Question

Cos^2x-sin^2x/sin^2x+sinxcosx=cotx-1

Answer 1

Answer:

$\bold{\frac{(cosx-sinx)}{(sinx)}}=\bold{\frac{cosx-sinx}{sinx}}$

Step-by-step explanation:

$\frac{cos^2x-sin^2x}{sin^2x+sinxcosx}=cotx-1$

We're going to start by manipulating the left side of the equation and making it the same form as $cotx-1$.

Start by applying the difference of two squares formula to the numerator, like so:

• $\frac{(cosx+sinx)(cosx-sinx)}{sin^2x+sinxcosx}$

Now simplify the denominator by expanding the $sin^2x$.

• $\frac{(cosx+sinx)(cosx-sinx)}{(sinx)(sinx)+sinxcosx}$

The denominator can even be further simplified since both addends (when added together = a sum) have the common factor of $sinx$. Factor it out.

• $\frac{(cosx+sinx)(cosx-sinx)}{(sinx)(sinx+cosx)}$

Cancel out the common factor $(cosx+sinx)$.

• $\bold{\frac{(cosx-sinx)}{(sinx)}}$

Since this is the furthest simplified that the left side can be manipulated, let's see if can try to manipulate the right side to also look like $\frac{(cosx-sinx)}{(sinx)}$.

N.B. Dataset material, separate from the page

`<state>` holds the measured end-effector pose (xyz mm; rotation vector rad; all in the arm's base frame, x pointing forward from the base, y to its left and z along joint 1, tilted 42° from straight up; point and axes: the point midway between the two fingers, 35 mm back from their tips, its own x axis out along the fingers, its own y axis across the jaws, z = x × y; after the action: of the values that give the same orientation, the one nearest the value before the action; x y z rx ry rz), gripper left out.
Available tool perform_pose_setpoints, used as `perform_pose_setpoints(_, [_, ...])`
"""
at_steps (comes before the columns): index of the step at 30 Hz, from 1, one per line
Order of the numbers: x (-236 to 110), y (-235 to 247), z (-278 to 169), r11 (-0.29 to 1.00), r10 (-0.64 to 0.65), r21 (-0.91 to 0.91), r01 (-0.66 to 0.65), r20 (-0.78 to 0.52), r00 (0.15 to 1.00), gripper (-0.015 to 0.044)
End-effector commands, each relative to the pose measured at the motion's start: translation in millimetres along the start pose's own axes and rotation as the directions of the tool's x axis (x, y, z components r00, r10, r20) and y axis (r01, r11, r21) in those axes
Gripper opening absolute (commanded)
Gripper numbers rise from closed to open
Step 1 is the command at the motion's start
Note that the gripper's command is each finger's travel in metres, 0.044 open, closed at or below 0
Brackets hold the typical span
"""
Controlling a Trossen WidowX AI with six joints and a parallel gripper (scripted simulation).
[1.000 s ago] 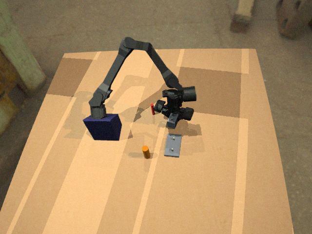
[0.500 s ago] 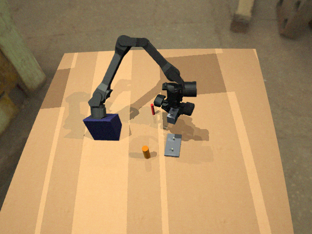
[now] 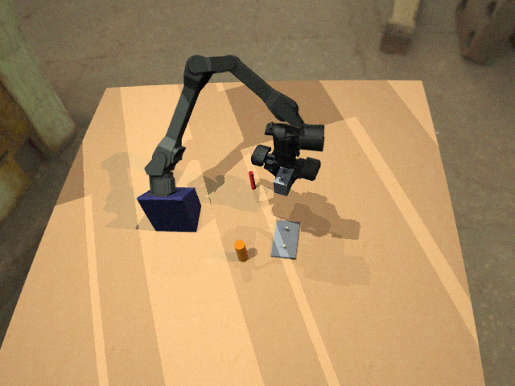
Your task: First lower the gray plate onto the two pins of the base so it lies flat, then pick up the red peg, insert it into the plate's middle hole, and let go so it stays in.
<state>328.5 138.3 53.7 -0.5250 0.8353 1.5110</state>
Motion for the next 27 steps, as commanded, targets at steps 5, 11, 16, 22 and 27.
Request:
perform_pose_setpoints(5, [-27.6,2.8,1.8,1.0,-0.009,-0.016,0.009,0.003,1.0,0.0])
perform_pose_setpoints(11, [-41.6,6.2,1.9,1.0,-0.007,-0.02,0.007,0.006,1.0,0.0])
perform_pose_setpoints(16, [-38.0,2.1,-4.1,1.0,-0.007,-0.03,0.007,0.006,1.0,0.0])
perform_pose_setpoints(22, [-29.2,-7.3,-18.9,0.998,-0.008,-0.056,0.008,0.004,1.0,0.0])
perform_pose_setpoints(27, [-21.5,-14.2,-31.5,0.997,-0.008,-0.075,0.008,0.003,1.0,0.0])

Start by expressing $cotx-1$ with $sinx$ and $cosx$, since we know that cotangent is simply $\frac{x}{y} \rightarrow\frac{cosx}{sinx}$.

• $\frac{cosx}{sinx}-1$

We can simplify this expression to look like our expression we found by manipulating the left side $(\frac{(cosx-sinx)}{(sinx)})$ by making the 1 have a common denominator of $sinx$.

To do this, multiply 1 by $\frac{sinx}{sinx}$. Now the expression should look like:

• $\frac{cosx}{sinx}-\frac{sinx}{sinx}$

Since they have a common denominator we can write the expression under one fraction, like so:

• $\bold{\frac{cosx-sinx}{sinx}}$

This looks exactly the same as what we manipulated the left side to be $(\frac{(cosx-sinx)}{(sinx)})$, just without parentheses. I put both expressions in bold. Therefore, this identity proves to be true as we just proved it.